* _EXERCISE DIRECTIONS_
Show each line of the data below that has the string "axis" in it.

* _TASK INPUTS_

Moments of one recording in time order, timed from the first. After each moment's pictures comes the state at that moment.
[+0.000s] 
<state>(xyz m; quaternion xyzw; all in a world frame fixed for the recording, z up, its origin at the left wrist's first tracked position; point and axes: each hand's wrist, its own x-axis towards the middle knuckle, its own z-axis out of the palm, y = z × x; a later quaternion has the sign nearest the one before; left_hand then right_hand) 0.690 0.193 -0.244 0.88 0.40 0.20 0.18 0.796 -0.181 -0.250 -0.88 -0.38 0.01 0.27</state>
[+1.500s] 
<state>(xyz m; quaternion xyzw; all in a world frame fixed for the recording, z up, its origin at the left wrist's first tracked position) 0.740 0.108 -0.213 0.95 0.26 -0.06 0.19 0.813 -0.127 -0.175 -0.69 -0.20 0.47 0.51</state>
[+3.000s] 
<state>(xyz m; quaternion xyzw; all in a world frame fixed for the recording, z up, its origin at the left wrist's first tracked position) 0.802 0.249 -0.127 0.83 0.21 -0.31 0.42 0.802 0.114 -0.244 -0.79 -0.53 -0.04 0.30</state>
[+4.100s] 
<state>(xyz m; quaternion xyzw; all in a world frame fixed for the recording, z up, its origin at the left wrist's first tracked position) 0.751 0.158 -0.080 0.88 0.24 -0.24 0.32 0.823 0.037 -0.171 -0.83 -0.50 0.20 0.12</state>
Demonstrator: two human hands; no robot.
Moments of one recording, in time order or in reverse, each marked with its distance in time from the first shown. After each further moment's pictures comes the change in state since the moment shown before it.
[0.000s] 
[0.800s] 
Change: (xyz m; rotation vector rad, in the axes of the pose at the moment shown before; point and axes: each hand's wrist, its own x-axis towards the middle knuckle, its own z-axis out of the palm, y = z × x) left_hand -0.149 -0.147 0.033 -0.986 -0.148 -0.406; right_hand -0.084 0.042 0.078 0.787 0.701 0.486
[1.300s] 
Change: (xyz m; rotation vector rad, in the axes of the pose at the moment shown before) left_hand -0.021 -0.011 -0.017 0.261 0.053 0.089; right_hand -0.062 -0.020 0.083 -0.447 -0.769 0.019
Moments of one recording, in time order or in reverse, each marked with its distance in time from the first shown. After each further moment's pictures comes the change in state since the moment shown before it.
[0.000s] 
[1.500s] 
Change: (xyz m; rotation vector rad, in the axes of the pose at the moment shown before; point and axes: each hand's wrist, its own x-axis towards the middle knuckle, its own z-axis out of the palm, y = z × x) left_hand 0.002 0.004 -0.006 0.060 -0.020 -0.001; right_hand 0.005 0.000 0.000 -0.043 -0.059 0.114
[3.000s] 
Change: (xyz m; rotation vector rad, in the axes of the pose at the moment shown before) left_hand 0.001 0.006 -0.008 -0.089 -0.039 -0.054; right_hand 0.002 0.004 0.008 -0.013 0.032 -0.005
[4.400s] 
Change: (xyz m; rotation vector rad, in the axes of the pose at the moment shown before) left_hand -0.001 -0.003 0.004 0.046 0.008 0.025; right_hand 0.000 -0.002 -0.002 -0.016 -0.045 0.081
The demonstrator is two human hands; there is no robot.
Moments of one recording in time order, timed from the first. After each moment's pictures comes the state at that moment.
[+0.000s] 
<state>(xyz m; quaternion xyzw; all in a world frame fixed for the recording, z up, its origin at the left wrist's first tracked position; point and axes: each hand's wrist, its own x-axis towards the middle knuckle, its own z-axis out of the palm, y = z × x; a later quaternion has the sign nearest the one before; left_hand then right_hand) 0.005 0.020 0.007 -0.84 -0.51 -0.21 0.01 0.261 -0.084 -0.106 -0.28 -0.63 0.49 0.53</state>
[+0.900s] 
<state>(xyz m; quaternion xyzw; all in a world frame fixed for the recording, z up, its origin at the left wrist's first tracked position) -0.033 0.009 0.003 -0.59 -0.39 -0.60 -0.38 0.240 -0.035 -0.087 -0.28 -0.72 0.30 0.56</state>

* _ANSWER AREA_
<state>(xyz m; quaternion xyzw; all in a world frame fixed for the recording, z up, its origin at the left wrist's first tracked position; point and axes: each hand's wrist, its own x-axis towards the middle knuckle, its own z-axis out of the palm, y = z × x; a later quaternion has the sign nearest the one before; left_hand then right_hand) 0.690 0.193 -0.244 0.88 0.40 0.20 0.18 0.796 -0.181 -0.250 -0.88 -0.38 0.01 0.27</state>
Change: (xyz m; rotation vector rad, in the axes of the pose at the moment shown before; point and axes: each hand's wrist, its own x-axis towards the middle knuckle, its own z-axis out of the palm, y = z × x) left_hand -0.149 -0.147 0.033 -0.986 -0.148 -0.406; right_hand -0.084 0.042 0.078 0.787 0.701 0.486
Change: (xyz m; rotation vector rad, in the axes of the pose at the moment shown before; point and axes: each hand's wrist, its own x-axis towards the middle knuckle, its own z-axis out of the palm, y = z × x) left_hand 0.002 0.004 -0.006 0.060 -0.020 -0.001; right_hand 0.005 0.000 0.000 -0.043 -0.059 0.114
<state>(xyz m; quaternion xyzw; all in a world frame fixed for the recording, z up, its origin at the left wrist's first tracked position; point and axes: each hand's wrist, its own x-axis towards the middle knuckle, its own z-axis out of the palm, y = z × x; a later quaternion has the sign nearest the one before; left_hand then right_hand) 0.005 0.020 0.007 -0.84 -0.51 -0.21 0.01 0.261 -0.084 -0.106 -0.28 -0.63 0.49 0.53</state>

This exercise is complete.